Utilizing a methodology akin to that outlined in Equation (15), the process of normalization is executed as represented by:

$${\overline{G}}_2=U\left(G_2\right).$$

(21)

In addition, we applied piecewise normalization to the gradient magnitude of the normalized gradient image ${\overline{G}}_2$. Specifically, the gradient magnitudes were sorted in descending order and then normalized accordingly.

2.4.2. Coarse-to-Fine Feature Matching

We use the Best Bin First (BBF) [13] matching algorithm with generated feature descriptors, performing two-sided matching to establish initial correspondences between feature points.

In the context of bilateral matching of two multi-modal remote sensing images, denoted as $R(x,y)$ (reference image) and $F(x,y)$ (floating image), we identify the nearest p and second-nearest q neighbors related to a point o in $R(x,y)$, as well as the nearest f and second-nearest v neighbors corresponding to a point e in $F(x,y)$. The distance between two points is computed:

$$d_{ij}=\sqrt{{\sum }_{k=1}^{128}{\left[R_i^k(x,y)-F_j^k(x,y)\right]}^2}.$$

(22)

We enforce a distance ratio threshold $T_2$, as defined in Equation (23), where satisfying the conditions ensures successful matching between points from both images.

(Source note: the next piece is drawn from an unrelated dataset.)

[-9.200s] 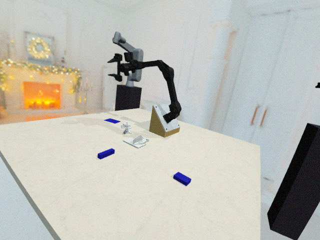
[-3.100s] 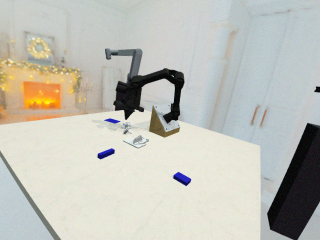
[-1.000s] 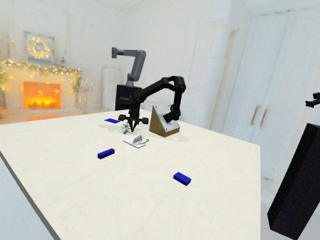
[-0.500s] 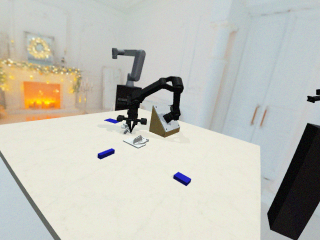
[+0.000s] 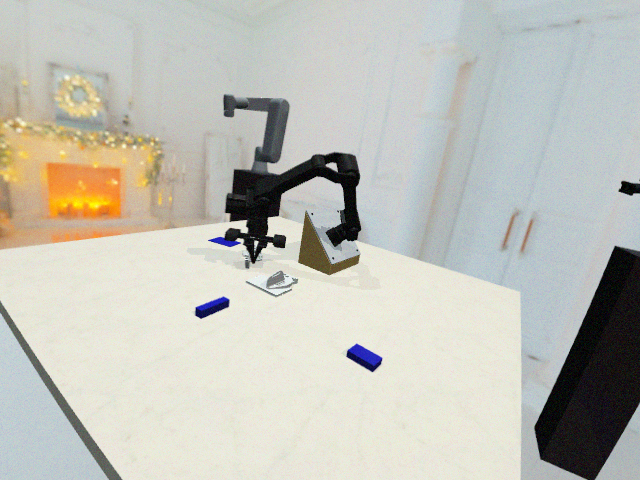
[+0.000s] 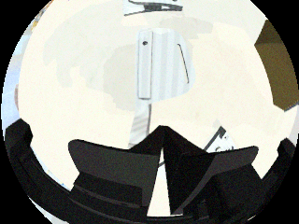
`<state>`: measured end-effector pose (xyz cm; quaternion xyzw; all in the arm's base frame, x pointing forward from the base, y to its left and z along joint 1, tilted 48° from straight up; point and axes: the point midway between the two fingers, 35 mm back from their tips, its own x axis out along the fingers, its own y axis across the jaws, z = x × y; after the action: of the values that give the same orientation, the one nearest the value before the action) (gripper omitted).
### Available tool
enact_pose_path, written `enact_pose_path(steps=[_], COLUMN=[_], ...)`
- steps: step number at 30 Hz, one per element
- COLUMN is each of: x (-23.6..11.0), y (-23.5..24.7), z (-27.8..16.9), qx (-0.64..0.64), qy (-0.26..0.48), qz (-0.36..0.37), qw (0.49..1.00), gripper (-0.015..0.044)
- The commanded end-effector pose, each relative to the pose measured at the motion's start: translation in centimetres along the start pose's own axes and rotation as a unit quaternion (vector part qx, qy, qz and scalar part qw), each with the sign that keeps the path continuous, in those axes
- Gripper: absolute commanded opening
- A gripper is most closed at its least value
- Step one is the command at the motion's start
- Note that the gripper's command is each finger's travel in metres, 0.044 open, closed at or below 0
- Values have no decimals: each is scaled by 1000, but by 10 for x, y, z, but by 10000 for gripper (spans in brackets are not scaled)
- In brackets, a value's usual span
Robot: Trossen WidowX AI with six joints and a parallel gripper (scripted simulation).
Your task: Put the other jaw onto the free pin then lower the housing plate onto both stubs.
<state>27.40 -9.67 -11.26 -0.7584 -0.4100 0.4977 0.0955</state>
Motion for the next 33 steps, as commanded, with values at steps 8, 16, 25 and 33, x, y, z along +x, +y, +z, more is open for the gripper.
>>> enact_pose_path(steps=[8, 16, 25, 33], x=[2, 0, -57, -50], y=[18, 20, 18, 19], z=[4, 4, 4, 4], qx=[0, 0, 4, 7], qy=[-4, -4, -4, 0], qz=[-2, -2, -2, 1], qw=[1000, 1000, 1000, 1000], gripper=[0, 0, 0, 184])
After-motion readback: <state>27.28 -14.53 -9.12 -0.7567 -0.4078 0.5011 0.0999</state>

$$\left\{\begin{array}{c}{\displaystyle \frac{d_{op}}{d_{oq}}}\le T_2,\hfill \\ {\displaystyle \frac{d_{ef}}{d_{ev}}}\le T_2.\hfill \end{array}\right.$$

(23)

We use the line consistency theory [11] to filter out most of the incorrect matches. Finally, to achieve more robust feature point pairs, we apply the Random Sample Consensus (RANSAC) algorithm [14] for fine-tuning the matches.